- _Work instruction_: What lines of the material below hold the string "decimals"? Copy them out.

- _Data for the task_:

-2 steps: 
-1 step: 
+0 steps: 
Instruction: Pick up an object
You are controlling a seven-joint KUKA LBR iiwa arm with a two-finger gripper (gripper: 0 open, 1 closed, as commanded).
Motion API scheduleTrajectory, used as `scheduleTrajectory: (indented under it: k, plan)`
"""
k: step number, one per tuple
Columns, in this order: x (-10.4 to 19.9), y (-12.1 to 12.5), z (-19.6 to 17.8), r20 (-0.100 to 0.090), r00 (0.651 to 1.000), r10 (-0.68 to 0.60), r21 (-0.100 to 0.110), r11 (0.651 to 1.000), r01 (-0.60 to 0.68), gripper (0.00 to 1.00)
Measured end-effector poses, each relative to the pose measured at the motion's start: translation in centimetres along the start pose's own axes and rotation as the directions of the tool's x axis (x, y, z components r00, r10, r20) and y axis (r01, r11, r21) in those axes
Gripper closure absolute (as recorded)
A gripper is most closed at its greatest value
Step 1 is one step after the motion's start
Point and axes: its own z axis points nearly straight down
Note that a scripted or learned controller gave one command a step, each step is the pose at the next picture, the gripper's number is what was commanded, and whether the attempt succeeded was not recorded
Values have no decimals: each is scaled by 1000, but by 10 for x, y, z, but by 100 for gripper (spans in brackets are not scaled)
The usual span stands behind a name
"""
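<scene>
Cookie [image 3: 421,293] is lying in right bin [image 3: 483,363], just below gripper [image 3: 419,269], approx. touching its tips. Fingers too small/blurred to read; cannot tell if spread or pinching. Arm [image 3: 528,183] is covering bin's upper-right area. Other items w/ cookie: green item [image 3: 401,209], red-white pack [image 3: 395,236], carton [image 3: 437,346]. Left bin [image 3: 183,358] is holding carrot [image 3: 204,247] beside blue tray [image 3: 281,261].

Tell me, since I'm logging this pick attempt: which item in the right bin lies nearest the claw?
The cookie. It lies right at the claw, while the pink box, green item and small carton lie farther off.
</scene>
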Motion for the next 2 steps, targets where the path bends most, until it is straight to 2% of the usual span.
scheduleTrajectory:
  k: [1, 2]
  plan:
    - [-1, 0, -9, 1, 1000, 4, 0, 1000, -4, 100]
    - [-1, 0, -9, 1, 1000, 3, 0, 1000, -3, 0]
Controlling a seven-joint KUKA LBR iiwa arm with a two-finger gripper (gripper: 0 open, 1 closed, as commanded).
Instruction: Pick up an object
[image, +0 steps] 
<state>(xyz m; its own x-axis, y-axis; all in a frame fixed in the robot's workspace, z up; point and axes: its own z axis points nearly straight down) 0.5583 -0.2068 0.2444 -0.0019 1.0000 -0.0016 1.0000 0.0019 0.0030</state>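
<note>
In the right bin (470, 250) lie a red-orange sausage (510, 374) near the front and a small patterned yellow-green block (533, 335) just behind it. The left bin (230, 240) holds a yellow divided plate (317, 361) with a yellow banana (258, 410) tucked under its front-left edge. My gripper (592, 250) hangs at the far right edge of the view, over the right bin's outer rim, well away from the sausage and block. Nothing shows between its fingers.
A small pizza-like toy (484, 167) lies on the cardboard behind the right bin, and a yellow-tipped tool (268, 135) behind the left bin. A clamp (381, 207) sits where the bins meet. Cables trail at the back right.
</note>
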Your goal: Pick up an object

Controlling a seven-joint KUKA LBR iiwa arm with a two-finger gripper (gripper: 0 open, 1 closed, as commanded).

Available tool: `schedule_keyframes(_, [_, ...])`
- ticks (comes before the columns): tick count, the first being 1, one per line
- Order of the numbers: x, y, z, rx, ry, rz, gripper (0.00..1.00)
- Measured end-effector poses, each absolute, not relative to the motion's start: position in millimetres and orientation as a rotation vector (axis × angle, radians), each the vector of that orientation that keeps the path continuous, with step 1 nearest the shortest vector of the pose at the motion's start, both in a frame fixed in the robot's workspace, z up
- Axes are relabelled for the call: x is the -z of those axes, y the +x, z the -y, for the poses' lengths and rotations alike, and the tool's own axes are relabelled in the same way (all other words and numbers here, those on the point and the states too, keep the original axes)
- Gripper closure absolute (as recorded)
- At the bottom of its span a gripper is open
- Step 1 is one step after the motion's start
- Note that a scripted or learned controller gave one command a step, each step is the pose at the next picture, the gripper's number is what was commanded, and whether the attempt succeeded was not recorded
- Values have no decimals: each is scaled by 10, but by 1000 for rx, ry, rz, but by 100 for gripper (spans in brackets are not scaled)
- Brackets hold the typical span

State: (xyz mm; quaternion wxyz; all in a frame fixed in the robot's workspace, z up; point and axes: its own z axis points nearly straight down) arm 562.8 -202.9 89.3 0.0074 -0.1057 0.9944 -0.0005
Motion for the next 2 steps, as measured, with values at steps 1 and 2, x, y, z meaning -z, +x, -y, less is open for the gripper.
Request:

- _Result of the exercise_:
Values have no decimals: each is scaled by 1000, but by 10 for x, y, z, but by 100 for gripper (spans in brackets are not scaled)
- Values have no decimals: each is scaled by 10, but by 1000 for rx, ry, rz, but by 100 for gripper (spans in brackets are not scaled)

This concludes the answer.